* **EXERCISE**: Everything in the data below is to be reproduced without any deviation.
----------
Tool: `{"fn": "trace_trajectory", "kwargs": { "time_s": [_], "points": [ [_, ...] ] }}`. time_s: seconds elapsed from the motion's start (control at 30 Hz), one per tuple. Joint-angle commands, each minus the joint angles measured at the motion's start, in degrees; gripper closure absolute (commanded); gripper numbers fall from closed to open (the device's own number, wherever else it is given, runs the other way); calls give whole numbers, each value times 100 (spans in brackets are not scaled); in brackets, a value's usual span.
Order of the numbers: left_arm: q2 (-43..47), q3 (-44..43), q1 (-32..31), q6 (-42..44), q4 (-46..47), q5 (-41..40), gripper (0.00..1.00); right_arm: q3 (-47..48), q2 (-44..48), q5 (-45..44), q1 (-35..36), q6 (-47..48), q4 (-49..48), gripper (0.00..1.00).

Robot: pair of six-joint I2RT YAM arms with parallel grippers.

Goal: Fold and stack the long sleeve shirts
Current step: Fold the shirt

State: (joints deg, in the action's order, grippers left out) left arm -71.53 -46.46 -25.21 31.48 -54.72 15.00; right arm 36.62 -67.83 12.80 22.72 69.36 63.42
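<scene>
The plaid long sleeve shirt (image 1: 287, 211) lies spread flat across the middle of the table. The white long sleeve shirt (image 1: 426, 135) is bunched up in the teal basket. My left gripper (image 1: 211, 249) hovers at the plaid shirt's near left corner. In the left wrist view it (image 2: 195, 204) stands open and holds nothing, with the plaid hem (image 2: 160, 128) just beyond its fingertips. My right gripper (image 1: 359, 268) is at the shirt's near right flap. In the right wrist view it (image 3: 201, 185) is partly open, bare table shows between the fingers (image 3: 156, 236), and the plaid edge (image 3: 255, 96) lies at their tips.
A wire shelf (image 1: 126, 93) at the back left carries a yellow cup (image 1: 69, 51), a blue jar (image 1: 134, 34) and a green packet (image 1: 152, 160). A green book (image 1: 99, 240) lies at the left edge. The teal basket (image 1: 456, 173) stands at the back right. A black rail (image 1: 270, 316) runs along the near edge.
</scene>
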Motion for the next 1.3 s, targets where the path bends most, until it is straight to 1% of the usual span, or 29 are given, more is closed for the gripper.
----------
* **EXERCISE OUTPUT**:
Tool: `{"fn": "trace_trajectory", "kwargs": { "time_s": [_], "points": [ [_, ...] ] }}`. time_s: seconds elapsed from the motion's start (control at 30 Hz), one per tuple. Joint-angle commands, each minus the joint angles measured at the motion's start, in degrees; gripper closure absolute (commanded); gripper numbers fall from closed to open (the device's own number, wherever else it is given, runs the other way); calls give whole numbers, each value times 100 (spans in brackets are not scaled); in brackets, a value's usual span.
Order of the numbers: left_arm: q2 (-43..47), q3 (-44..43), q1 (-32..31), q6 (-42..44), q4 (-46..47), q5 (-41..40), gripper (0.00..1.00); right_arm: q3 (-47..48), q2 (-44..48), q5 (-45..44), q1 (-35..36), q6 (-47..48), q4 (-49..48), gripper (0.00..1.00).

Robot: pair of six-joint I2RT YAM arms with parallel grippers.

Goal: Fold and stack the long sleeve shirts
Current step: Fold the shirt

State: (joints deg, in the action's order, grippers left out) left arm -71.53 -46.46 -25.21 31.48 -54.72 15.00; right arm 36.62 -67.83 12.80 22.72 69.36 63.42
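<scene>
The plaid long sleeve shirt (image 1: 287, 211) lies spread flat across the middle of the table. The white long sleeve shirt (image 1: 426, 135) is bunched up in the teal basket. My left gripper (image 1: 211, 249) hovers at the plaid shirt's near left corner. In the left wrist view it (image 2: 195, 204) stands open and holds nothing, with the plaid hem (image 2: 160, 128) just beyond its fingertips. My right gripper (image 1: 359, 268) is at the shirt's near right flap. In the right wrist view it (image 3: 201, 185) is partly open, bare table shows between the fingers (image 3: 156, 236), and the plaid edge (image 3: 255, 96) lies at their tips.
A wire shelf (image 1: 126, 93) at the back left carries a yellow cup (image 1: 69, 51), a blue jar (image 1: 134, 34) and a green packet (image 1: 152, 160). A green book (image 1: 99, 240) lies at the left edge. The teal basket (image 1: 456, 173) stands at the back right. A black rail (image 1: 270, 316) runs along the near edge.
</scene>
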Motion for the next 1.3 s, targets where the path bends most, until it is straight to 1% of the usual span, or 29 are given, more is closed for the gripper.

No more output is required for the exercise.